The hashing code section is completely ripped from:

http://code.google.com/p/py-rollingsuperfasthash/

which in turn derives from:

http://www.azillionmonkeys.com/qed/hash.html

The searching code section is inspired by:

http://en.wikipedia.org/wiki/Rabin-Karp_string_search_algorithm

and the filtering code section is inspired by, but not based on:

http://en.wikipedia.org/wiki/Interval_tree

Installation

Easiest:

pip install git+http://github.com/donovanhide/SuperFastMatch.git

or

git clone http://github.com/donovanhide/SuperFastMatch.git
cd SuperFastMatch
python setup.py install
python test.py

Using

import superfastmatch
s1 = "I'm a test with a section that will be repeated repeated testingly testingly"
s2 = "I will be repeated repeated testingly 123 testingly"
matches = superfastmatch.superfastmatch(s1,s2,6)
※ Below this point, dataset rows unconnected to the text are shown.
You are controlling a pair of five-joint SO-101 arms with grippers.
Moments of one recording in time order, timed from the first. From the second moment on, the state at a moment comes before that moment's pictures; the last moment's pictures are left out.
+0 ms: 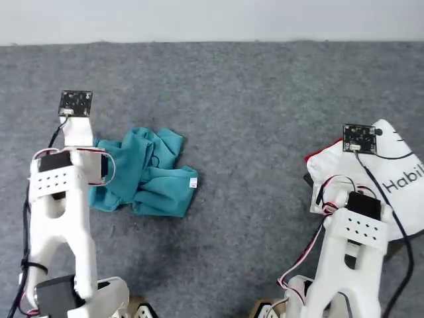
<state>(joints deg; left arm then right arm) -18.0 -14.9 35.0 59.9 -8.0 17.6 -39.8 53.4 58.7 10.3</state>
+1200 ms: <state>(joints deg) -37.5 -14.9 30.2 72.1 -7.4 16.6 -36.6 53.4 58.7 10.4</state>
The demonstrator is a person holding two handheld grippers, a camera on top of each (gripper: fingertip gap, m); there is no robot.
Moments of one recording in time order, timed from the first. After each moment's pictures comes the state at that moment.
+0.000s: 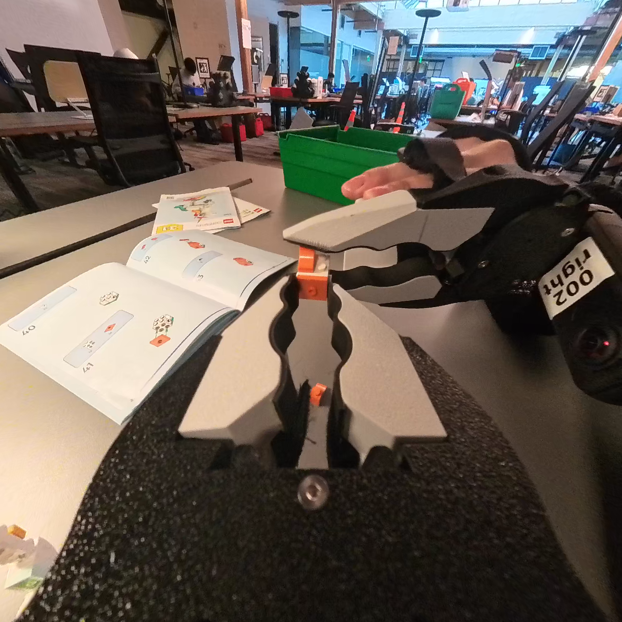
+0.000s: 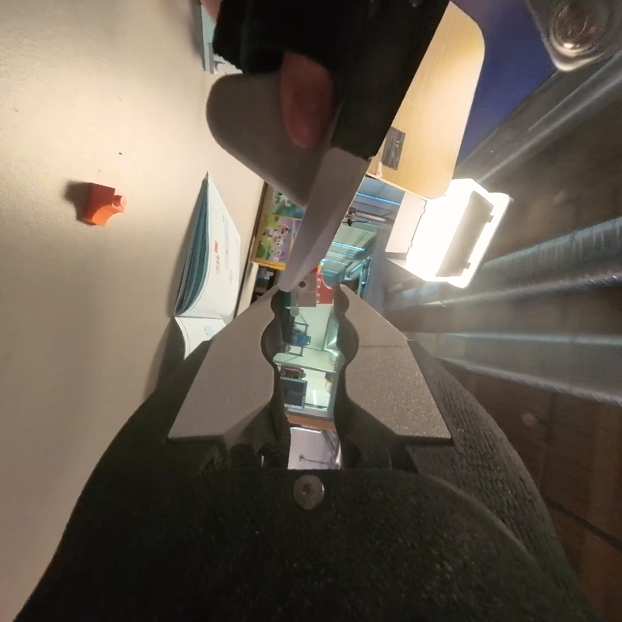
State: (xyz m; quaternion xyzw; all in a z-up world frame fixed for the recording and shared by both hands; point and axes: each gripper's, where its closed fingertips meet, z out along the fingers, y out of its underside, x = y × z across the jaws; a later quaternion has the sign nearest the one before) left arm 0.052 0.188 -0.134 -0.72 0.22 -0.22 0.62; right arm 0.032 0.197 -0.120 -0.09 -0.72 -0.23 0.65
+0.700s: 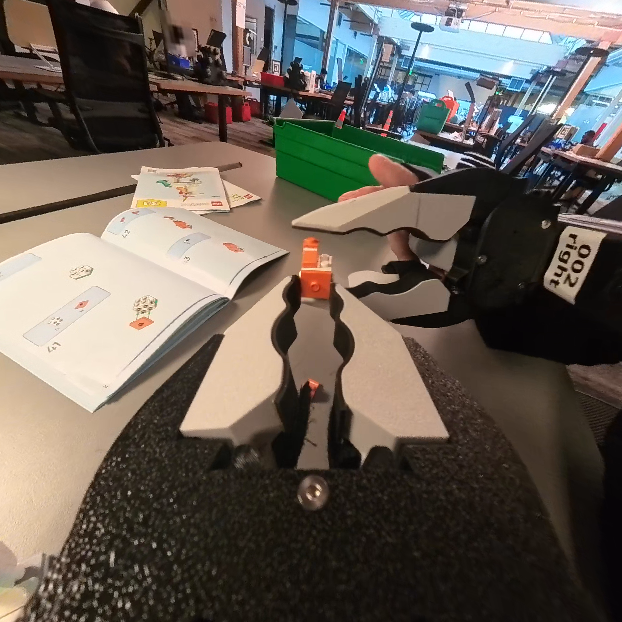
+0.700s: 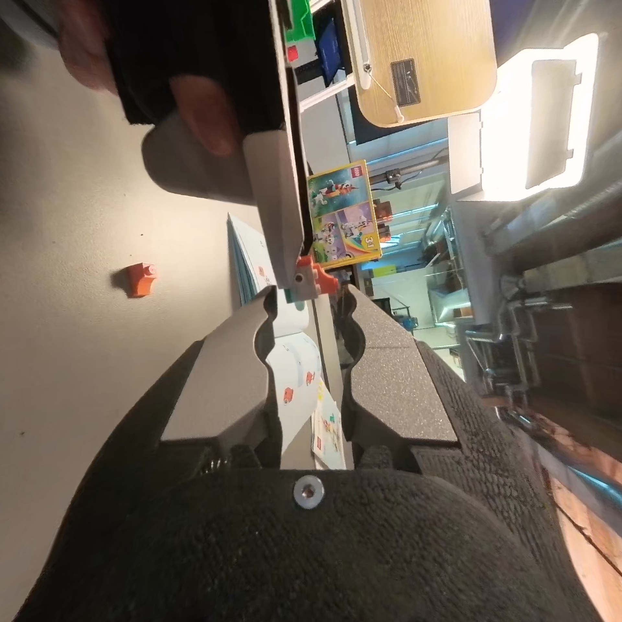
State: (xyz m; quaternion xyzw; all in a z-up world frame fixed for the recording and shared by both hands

where 6 is the minimum substring length to search for and matches is a nested tuple with the following format:

(hash,start,end,length,[(hash,start,end,length),(hash,start,end,length),.....])

Limitations

The hashing code processes the input strings byte by byte. If they were to be unicode compatible, for the start and end points to be correct, then the C code would have to use UTF-32 internally and divide all positions by 4. This seemed like it might be slower and quite complicated. The simple hack is to encode all unicode strings as Latin-1 and map any >255 characters to a ‘?’ using the replace flag. It also makes sense to convert the inputs into all lower case. For example:

def test_short_unicode(self):
s1 = u"This is “Unicode”"
s2 = u"unicode I am"
matches = superfastmatch.superfastmatch(s1.lower().encode('latin-1','replace'),s2.lower().encode('latin-1','replace'),2)

Perhaps this conversion belongs in the code itself. Patches welcome!